The journey to finding oneself and their passion is one many are fortunate to have embarked

on and completed early on in life. However, I have not been permitted this luck. From a young

age, I have been splurged by many worldly cultures and experiences.

Growing up in a divorced family, my sister and I faced court battle after court battle and were

“tossed” from continent to continent between our two parents. With our time in Bamako, Mali,

where my abusive father resided, we faced hardships from the war-torn country and abuse from

our “believed-to-be” loving father. As a young boy living under my father’s roof, I longed for his

love, attention, and, most of all, role model characteristics as I wanted to be like him. But to my

dismay, my father fell short of my dreams. Thankfully after a year of torment, my mother

rescued us, and we moved to France, where we had lived with my mother before my father

dragged us to Mali. After another year, we escaped once more from my father’s claws as he was

attempting to bring us back under his abusive powers in Mali. We fled to the United States.

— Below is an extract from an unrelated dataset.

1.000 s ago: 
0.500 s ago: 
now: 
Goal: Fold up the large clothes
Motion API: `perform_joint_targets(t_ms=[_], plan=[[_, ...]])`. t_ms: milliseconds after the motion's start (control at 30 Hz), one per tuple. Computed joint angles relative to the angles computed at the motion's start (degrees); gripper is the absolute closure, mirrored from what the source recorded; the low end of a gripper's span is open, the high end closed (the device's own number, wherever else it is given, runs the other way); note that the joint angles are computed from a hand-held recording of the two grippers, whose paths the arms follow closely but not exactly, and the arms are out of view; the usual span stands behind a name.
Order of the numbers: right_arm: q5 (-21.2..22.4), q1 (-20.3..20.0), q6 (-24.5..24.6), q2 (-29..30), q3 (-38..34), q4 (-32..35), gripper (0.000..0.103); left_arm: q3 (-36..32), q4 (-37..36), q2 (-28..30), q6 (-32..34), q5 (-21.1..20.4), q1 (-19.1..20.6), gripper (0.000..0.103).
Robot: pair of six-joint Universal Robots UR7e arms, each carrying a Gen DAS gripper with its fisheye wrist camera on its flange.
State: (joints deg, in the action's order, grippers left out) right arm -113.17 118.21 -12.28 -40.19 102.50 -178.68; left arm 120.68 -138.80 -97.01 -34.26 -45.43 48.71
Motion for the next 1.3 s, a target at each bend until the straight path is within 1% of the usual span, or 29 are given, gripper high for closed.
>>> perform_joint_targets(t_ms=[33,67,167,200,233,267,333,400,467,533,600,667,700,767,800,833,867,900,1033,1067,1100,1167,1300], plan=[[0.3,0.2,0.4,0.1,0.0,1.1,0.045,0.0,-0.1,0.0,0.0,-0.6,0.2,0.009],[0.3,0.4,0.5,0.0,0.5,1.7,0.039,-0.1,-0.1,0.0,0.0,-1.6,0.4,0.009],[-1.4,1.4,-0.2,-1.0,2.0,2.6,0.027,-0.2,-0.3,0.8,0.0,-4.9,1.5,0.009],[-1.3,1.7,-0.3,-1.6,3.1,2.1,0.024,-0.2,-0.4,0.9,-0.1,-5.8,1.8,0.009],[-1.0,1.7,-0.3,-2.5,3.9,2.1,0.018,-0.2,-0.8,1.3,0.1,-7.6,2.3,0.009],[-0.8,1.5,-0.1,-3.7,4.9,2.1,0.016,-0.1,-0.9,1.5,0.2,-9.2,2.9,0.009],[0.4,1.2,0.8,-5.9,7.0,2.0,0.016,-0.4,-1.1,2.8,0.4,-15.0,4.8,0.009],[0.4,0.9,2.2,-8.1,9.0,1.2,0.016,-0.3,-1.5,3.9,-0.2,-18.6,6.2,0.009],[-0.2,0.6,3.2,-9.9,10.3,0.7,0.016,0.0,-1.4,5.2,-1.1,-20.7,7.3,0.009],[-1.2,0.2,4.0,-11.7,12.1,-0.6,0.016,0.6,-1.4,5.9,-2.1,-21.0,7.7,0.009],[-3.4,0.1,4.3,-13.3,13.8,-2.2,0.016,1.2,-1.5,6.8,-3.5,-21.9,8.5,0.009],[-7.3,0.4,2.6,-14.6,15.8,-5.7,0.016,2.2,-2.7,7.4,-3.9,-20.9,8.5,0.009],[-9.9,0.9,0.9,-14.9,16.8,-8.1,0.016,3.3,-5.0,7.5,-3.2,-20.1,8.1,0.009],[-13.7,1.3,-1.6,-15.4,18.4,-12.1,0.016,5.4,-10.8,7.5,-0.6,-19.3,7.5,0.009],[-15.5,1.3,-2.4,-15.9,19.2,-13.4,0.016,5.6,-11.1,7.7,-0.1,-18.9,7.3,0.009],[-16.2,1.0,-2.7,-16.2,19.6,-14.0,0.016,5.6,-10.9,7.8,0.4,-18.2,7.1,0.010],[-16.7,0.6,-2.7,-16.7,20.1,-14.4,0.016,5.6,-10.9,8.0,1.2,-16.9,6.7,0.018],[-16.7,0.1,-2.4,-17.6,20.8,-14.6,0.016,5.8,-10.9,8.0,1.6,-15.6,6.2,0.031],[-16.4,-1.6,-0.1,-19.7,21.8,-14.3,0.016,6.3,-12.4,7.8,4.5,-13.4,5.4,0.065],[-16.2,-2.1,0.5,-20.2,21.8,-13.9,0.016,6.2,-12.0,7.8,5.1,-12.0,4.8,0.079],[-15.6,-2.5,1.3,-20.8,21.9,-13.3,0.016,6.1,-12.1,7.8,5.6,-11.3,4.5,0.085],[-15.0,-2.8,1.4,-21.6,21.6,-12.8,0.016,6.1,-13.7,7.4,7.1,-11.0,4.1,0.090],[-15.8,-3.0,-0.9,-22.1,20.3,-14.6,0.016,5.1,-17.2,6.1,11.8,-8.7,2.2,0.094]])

Upon arrival, I was faced with learning a new language, adapting to a brand-new environment,

and hiding from my father and the rest of my family and friends. However, as I was experiencing

what I perceived to be some of the most challenging times, my courageous mother was genuinely

experiencing the worst of all. From a doctor in France to a cleaning lady in the US, she sacrificed

her monetary values, language, friends, family, and life to save ours.

As I grew more accustomed to this new land, my mother fell in love and married my

stepfather, Cal Burleson. Cal was, in a word, my hero: with sacrifices such as selling his house to

pay immigration lawyer fees for us; with caring gestures like taking us out to ball games anytime
it was a home game; with loving words like reminding me of how proud he was of the man I was

becoming; Cal never ceased to be Cal.

As it may have been noticed, I have been using the past tense to describe how wonderful my

stepfather was because he sadly passed away on November 7th, 2021, from small cell bladder

cancer. Through this experience, like so many others, Cal displayed what I had been longing for

from my father back in Africa. Moreover, with him living in Indiana and my mother and I living

in Pennsylvania, I had to live by myself for a vast majority of the start of my senior year for my

mother to take care of her husband in Indiana. Through this, Cal thanked me for being the young

man he hoped I would one day become, and for that, I wish I had made him proud.

All in all, as I finish my last thoughts, I realize how blind I have been to have looked at life

through the views of males who I thought to be my role models and who I thought I should

aspire to be and long for. However, for the last 17 years, I have been blinded to the truth that my

accurate role model is my mother, as she has been with me constantly.

I may not know my calling and all my life’s passions yet, but one thing is sure, my life

experiences and mother have shaped me to be my role model through the characteristics and life

experiences that have been gifted to me. I may not know what I want to pursue at this point, but

one thing is for sure my life’s calling will embrace and showcase the characteristics and values I

have accumulated from the rich background and people that have raised me.